Friday, July 30, 2010

Putting black people on the front page

Fundraising poster featuring the Tuskegee Airmen.Image via Wikipedia









How many newsroom staffers remember the time, before Barack Obama was elected president, when black people had to commit a crime, especially a violent one, to get on Page 1 of The Record? How times have changed. Today, the front page of the Woodland Park paper honors a black, World War II Army pilot who was buried in Arlington National Cemetery.


Coverage of minorities was so bad when Frank Scandale was brought in as editor in 2001, he actually had to order local reporters to leave the office and come back with a story about blacks and Hispanics at least once a month.


After Publisher Stephen A. Borg took over in mid-2006, he castrated Scandale as the chief decision maker in the newsroom, hence the latter's nickname of "Castrato." The editor never was able to recruit or retain many minority journalists, and he got rid of the paper's only Hispanic columnist (Miguel Perez) and its only black columnist (Lawrence Aaron).

Scandale sat by as head Assignment Editor Deirdre "Mother Hen" Sykes took another wack at his nut sack by ordering her Hackensack reporter to virtually ignore the city's minorities and all other residents, and concentrate on Police Chief Ken Zisa. Coverage of Teaneck and Englewood, two other core Bergen communities with sizable minority populations, is spotty at best.

That policy continues, as readers can see from the lack of Englewood and Hackensack news in today's paper. Oh, Staff Writer Monsy Alvarado has another superficial story in the Local section on the parking-garage collapse on Prospect Avenue, but the paper was forced to cover that by the national attention it got. Today, she reports the owner of the building "plans to spend $12 million" on repairs and related costs, but the number is meaningless without knowing the size of the company, how many buildings it owns and so forth.

Wait.
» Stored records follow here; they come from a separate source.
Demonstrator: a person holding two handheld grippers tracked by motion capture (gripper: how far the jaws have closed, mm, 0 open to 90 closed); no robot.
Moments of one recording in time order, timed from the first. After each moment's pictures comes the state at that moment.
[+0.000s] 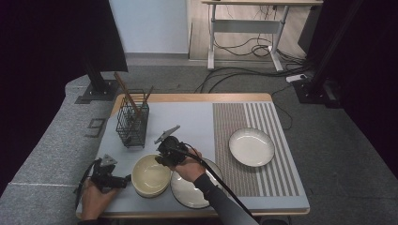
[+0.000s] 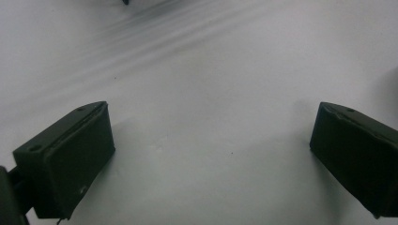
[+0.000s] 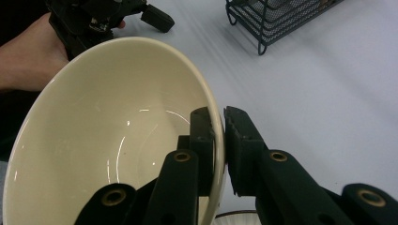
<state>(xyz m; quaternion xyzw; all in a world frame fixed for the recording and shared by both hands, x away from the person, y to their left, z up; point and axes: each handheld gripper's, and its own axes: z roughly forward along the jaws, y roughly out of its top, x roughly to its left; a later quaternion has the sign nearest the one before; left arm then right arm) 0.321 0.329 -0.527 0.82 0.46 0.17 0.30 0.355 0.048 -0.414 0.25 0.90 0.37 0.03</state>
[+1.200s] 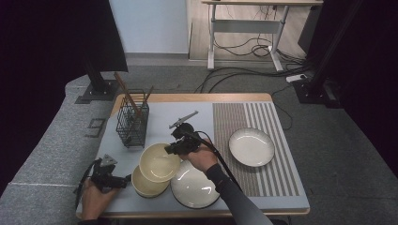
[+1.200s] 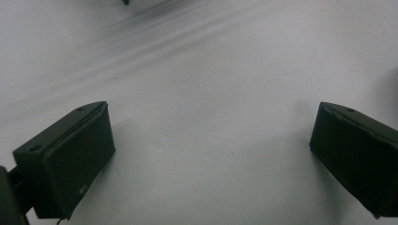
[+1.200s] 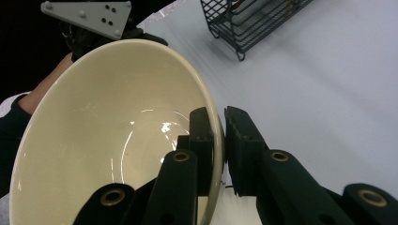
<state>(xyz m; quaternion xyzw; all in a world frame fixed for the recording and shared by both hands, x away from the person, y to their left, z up) 0.321 0.329 -0.527 0.82 0.46 0.17 0.30 0.373 0.007 -0.380 0.30 0.87 0.39 -0.01</state>
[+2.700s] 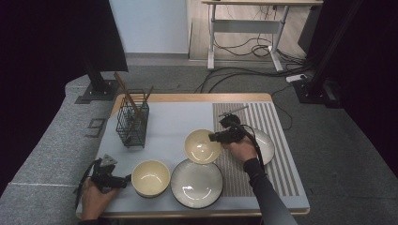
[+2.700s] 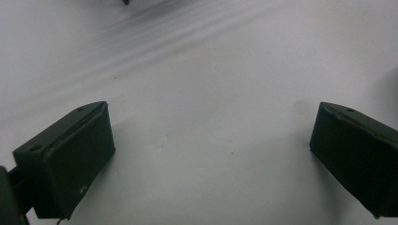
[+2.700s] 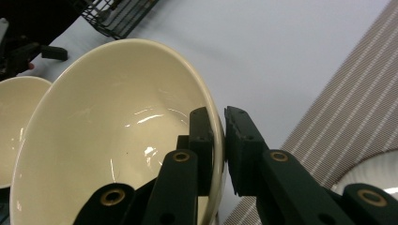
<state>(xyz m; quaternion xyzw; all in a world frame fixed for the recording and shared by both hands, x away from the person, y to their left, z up) 0.321 0.329 -0.527 0.82 0.46 0.17 0.30 0.408 -0.122 -0.393 0.43 0.82 0.38 0.04</state>
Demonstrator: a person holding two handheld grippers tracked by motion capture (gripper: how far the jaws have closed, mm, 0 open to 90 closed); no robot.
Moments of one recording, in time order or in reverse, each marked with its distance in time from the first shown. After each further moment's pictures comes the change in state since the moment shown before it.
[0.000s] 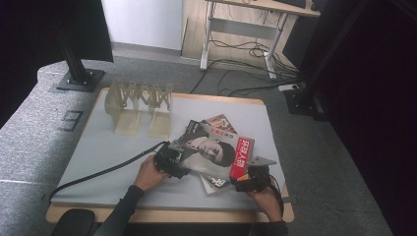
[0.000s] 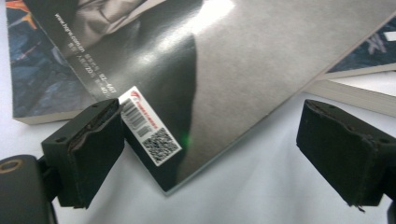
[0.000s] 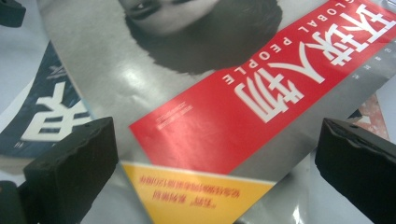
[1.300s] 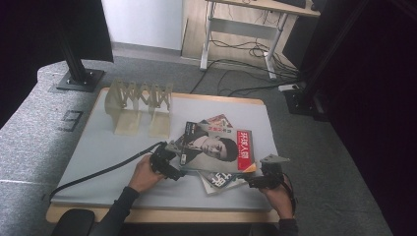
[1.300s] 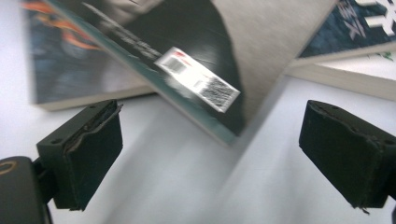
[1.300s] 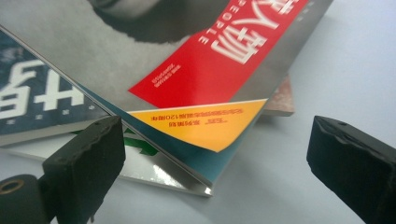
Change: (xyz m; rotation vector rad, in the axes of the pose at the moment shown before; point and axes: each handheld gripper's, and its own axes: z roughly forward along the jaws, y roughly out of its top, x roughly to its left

I just saw a three-paragraph story by Alvarado on L-6 about a special Board of Education meeting tonight to interview candidates for a vacancy.  She hasn't covered a school board or City Council meeting in years, and didn't even report on the city budget and tax hike. 

Also on Page 1 today is another expose that will accomplish nothing from Staff Writer Jeff Pillets on an audit of the Bergen County Improvement Authority in 2008 and its role in public projects, including the new county park. Buried on the jump page, we learn a spokesman for county Executive Dennis McNerney had no comment. Next time, that should be Pillets' lead.


The restaurant review in Better Living today is one of the strangest from lame-duck Food Editor Bill Pitcher, who gives Vista Rosa in Totowa a rating between Fair and Good, largely because of a lazy and indifferent wait staff (reminds me of the lazy and indifferent local assignment desk of The Record, and his own laziness as food editor).

But listen to this: A steak arrived "tragically overcooked." Tragically? Cmon. Where the hell is the editing? Despite the "flagrant overcooking," the steak tasted OK. He raves about the lobster and asparagus risotto, but mistakenly says it's part of an "old-school" Southern Italian menu. Risotto is found more often in the north of Italy, and the restaurant should get extra points for serving it.


Still, why do a full-blown review of a terrible restaurant? Why not tell your readers of the best restaurants around, and save the bad ones for a round-up of shorter, capsule reviews? I'll tell you why. Because Features Director Barbara Jaeger puts such a tight reign on spending, reviewers must write about every restaurant they seek reimbursement for -- no matter how bad.


And why continue Eating Out on $50? Two people can eat for $50 at probably 75 percent of the restaurants out there, so what service is the paper providing? The reviewer manages to spend just under $40 at Fairmount Eats, which has gone downhill in the three years it has been open. (I'm sure Jaeger had an orgasm when she saw the low, $40 reimbursement request from the writer.)

What's more, Jeffrey Page, the free-lancer who writes the reviews, can ill-afford to be eating red-velvet cake and other desserts. The space for his reviews could accommodate more restaurant inspections, which are far more important than Page's blabber. Today, you'll find health ratings from only 14 of the 90 or so towns in the paper's circulation area. 

For years, Wyckoff has refused to supply health ratings of its restaurants, and the paper has rolled over and played dead.